• _What to do_: Repeat every line below exactly, word for word.

• _Recorded information_:
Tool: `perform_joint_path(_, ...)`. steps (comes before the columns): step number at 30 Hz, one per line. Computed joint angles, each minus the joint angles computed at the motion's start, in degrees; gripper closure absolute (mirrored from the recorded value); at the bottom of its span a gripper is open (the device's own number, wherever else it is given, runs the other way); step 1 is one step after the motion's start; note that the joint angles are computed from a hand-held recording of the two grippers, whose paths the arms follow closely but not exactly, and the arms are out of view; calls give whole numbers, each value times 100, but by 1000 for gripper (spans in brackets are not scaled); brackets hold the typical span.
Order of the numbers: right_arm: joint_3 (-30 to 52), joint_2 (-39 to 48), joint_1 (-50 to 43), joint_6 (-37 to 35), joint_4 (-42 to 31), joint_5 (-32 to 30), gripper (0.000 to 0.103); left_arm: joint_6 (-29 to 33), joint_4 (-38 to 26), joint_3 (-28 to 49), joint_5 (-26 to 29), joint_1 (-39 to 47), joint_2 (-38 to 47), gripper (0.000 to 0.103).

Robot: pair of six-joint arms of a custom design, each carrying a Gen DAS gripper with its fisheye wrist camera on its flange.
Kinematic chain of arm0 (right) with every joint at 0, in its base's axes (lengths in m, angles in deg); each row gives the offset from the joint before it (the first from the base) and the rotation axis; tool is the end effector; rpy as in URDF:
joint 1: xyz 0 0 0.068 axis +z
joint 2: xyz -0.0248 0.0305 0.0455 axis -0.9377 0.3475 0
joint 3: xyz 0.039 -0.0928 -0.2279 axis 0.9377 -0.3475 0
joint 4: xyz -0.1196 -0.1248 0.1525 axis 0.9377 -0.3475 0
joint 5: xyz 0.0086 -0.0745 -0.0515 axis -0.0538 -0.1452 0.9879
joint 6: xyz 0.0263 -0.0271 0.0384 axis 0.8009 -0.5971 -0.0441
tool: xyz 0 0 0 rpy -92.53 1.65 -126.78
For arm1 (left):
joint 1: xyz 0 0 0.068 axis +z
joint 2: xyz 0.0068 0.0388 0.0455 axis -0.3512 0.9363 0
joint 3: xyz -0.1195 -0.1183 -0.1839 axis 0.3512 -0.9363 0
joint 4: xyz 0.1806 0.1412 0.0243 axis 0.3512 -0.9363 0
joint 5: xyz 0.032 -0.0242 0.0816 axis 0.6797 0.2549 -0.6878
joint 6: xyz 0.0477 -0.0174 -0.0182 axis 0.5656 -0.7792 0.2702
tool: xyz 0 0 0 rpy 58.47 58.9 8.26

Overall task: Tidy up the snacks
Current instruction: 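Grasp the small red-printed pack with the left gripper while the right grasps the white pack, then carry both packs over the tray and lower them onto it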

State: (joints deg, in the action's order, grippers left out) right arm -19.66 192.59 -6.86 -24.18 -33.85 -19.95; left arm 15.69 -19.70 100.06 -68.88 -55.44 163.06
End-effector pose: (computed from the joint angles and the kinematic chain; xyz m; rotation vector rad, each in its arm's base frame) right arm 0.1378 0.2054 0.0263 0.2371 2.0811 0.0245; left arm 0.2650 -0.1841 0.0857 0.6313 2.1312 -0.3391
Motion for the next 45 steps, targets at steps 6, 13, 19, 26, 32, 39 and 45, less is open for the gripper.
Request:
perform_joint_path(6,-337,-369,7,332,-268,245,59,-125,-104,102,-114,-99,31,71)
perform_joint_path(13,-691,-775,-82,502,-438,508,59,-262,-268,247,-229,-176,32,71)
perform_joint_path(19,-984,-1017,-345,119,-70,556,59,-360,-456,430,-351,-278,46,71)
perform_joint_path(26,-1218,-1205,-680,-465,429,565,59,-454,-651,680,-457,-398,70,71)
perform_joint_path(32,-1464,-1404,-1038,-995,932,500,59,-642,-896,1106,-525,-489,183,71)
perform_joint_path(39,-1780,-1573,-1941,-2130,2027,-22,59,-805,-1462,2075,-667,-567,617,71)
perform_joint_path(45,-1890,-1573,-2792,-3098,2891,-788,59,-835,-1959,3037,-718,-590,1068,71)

• _Result of this task_:
Tool: `perform_joint_path(_, ...)`. steps (comes before the columns): step number at 30 Hz, one per line. Computed joint angles, each minus the joint angles computed at the motion's start, in degrees; gripper closure absolute (mirrored from the recorded value); at the bottom of its span a gripper is open (the device's own number, wherever else it is given, runs the other way); step 1 is one step after the motion's start; note that the joint angles are computed from a hand-held recording of the two grippers, whose paths the arms follow closely but not exactly, and the arms are out of view; calls give whole numbers, each value times 100, but by 1000 for gripper (spans in brackets are not scaled); brackets hold the typical span.
Order of the numbers: right_arm: joint_3 (-30 to 52), joint_2 (-39 to 48), joint_1 (-50 to 43), joint_6 (-37 to 35), joint_4 (-42 to 31), joint_5 (-32 to 30), gripper (0.000 to 0.103); left_arm: joint_6 (-29 to 33), joint_4 (-38 to 26), joint_3 (-28 to 49), joint_5 (-26 to 29), joint_1 (-39 to 47), joint_2 (-38 to 47), gripper (0.000 to 0.103).

Robot: pair of six-joint arms of a custom design, each carrying a Gen DAS gripper with its fisheye wrist camera on its flange.
Kinematic chain of arm0 (right) with every joint at 0, in its base's axes (lengths in m, angles in deg); each row gives the offset from the joint before it (the first from the base) and the rotation axis; tool is the end effector; rpy as in URDF:
joint 1: xyz 0 0 0.068 axis +z
joint 2: xyz -0.0248 0.0305 0.0455 axis -0.9377 0.3475 0
joint 3: xyz 0.039 -0.0928 -0.2279 axis 0.9377 -0.3475 0
joint 4: xyz -0.1196 -0.1248 0.1525 axis 0.9377 -0.3475 0
joint 5: xyz 0.0086 -0.0745 -0.0515 axis -0.0538 -0.1452 0.9879
joint 6: xyz 0.0263 -0.0271 0.0384 axis 0.8009 -0.5971 -0.0441
tool: xyz 0 0 0 rpy -92.53 1.65 -126.78
For arm1 (left):
joint 1: xyz 0 0 0.068 axis +z
joint 2: xyz 0.0068 0.0388 0.0455 axis -0.3512 0.9363 0
joint 3: xyz -0.1195 -0.1183 -0.1839 axis 0.3512 -0.9363 0
joint 4: xyz 0.1806 0.1412 0.0243 axis 0.3512 -0.9363 0
joint 5: xyz 0.032 -0.0242 0.0816 axis 0.6797 0.2549 -0.6878
joint 6: xyz 0.0477 -0.0174 -0.0182 axis 0.5656 -0.7792 0.2702
tool: xyz 0 0 0 rpy 58.47 58.9 8.26

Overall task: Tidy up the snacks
Current instruction: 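Grasp the small red-printed pack with the left gripper while the right grasps the white pack, then carry both packs over the tray and lower them onto it
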
State: (joints deg, in the action's order, grippers left out) right arm -19.66 192.59 -6.86 -24.18 -33.85 -19.95; left arm 15.69 -19.70 100.06 -68.88 -55.44 163.06
End-effector pose: (computed from the joint angles and the kinematic chain; xyz m; rotation vector rad, each in its arm's base frame) right arm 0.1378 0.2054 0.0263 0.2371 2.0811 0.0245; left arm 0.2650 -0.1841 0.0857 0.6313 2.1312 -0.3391
Motion for the next 45 steps, targets at steps 6, 13, 19, 26, 32, 39 and 45, less is open for the gripper.
Request:
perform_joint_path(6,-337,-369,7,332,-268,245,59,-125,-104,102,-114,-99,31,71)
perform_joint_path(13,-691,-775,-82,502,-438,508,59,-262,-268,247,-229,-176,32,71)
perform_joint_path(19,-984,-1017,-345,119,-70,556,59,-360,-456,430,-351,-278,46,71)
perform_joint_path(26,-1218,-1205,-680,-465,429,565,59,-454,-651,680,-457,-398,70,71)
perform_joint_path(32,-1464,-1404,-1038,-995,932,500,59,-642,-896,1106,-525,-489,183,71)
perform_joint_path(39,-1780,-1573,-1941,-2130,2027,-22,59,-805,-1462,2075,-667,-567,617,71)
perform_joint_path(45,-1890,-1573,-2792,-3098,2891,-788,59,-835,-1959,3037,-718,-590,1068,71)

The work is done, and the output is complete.